If the covered person does not accept the insurance company’s explanation (concluding instead the company motto must be “Just say no”), a right exists for a two-step internal review. In the first step, someone at the insurance company who was not involved in the original denial looks at the situation and decides whether to reverse the denial or let it stand.
If the decision is that the denial stands, the covered person is entitled to a second internal review. For this second review, the law requires that the reviewer be a health care professional who was not involved in the initial denial or the first review, and who does not have a financial interest in the outcome of the review.
The second review is more formal than the first, with the covered person being allowed to participate and, if desired, bring a lawyer or a health care professional as an advocate.
The final nonjudicial step in the appeal process involves an independent external review. Here, the Colorado Division of Insurance gets into the act and appoints an “independent external review entity” to handle the appeal.
A company wanting to qualify as an independent external review entity must meet rigid criteria intended to assure independence and competence (either of which may be suspect in the case of an internal review).
The individual chosen to do the review must be an expert in the treatment of the medical condition at issue and — you’ll be pleased to know — can’t have a history of disciplinary action by a hospital or licensing agency.

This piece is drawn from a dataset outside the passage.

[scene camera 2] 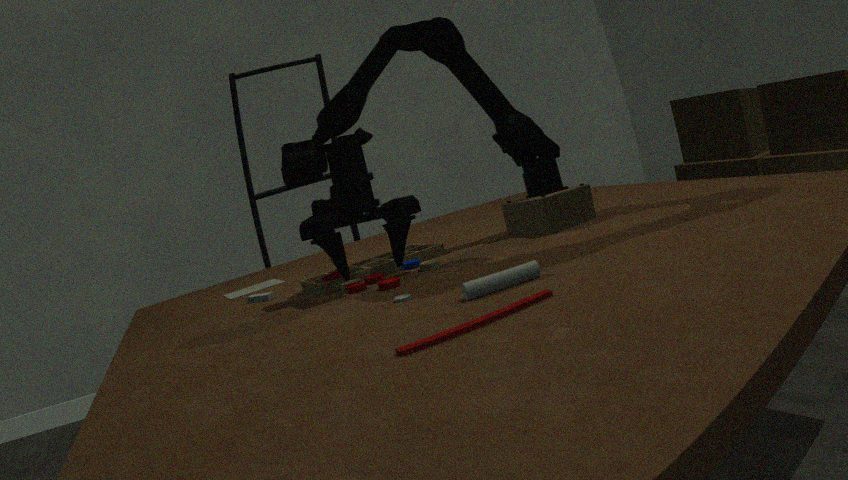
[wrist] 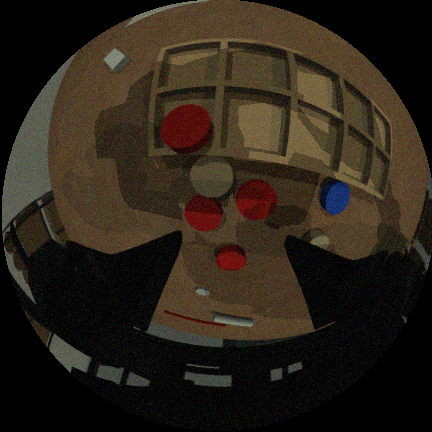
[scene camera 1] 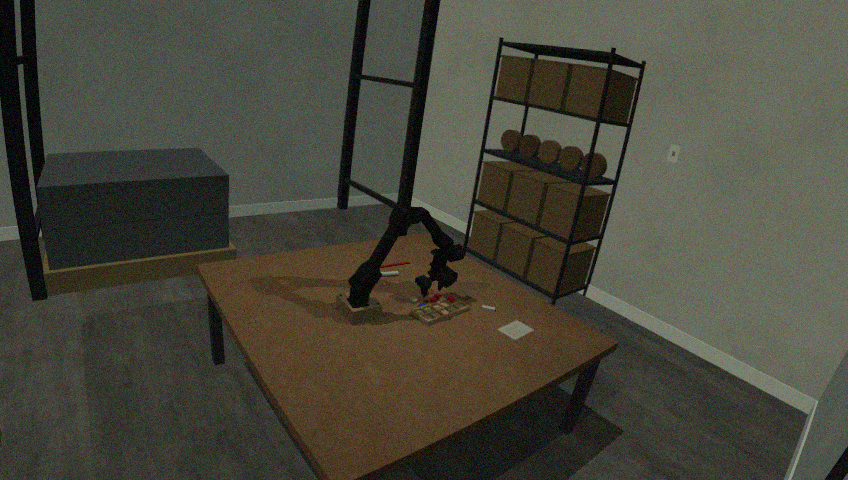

Assuming the covered person hasn’t by now expired, either party is free to challenge the independent expert’s decision in court.
Keep in mind the above-described system isn’t intended for a claim denial based on the insurance company’s decision that treatment of a particular condition — say warts — is not a covered benefit under the plan.
The system is only for denials where the condition is covered but the insurance company has decided a particular treatment would be a waste of its money. Under the terms of the health insurance company’s plan contract, other procedures for appeal might be available for other types of claim disputes.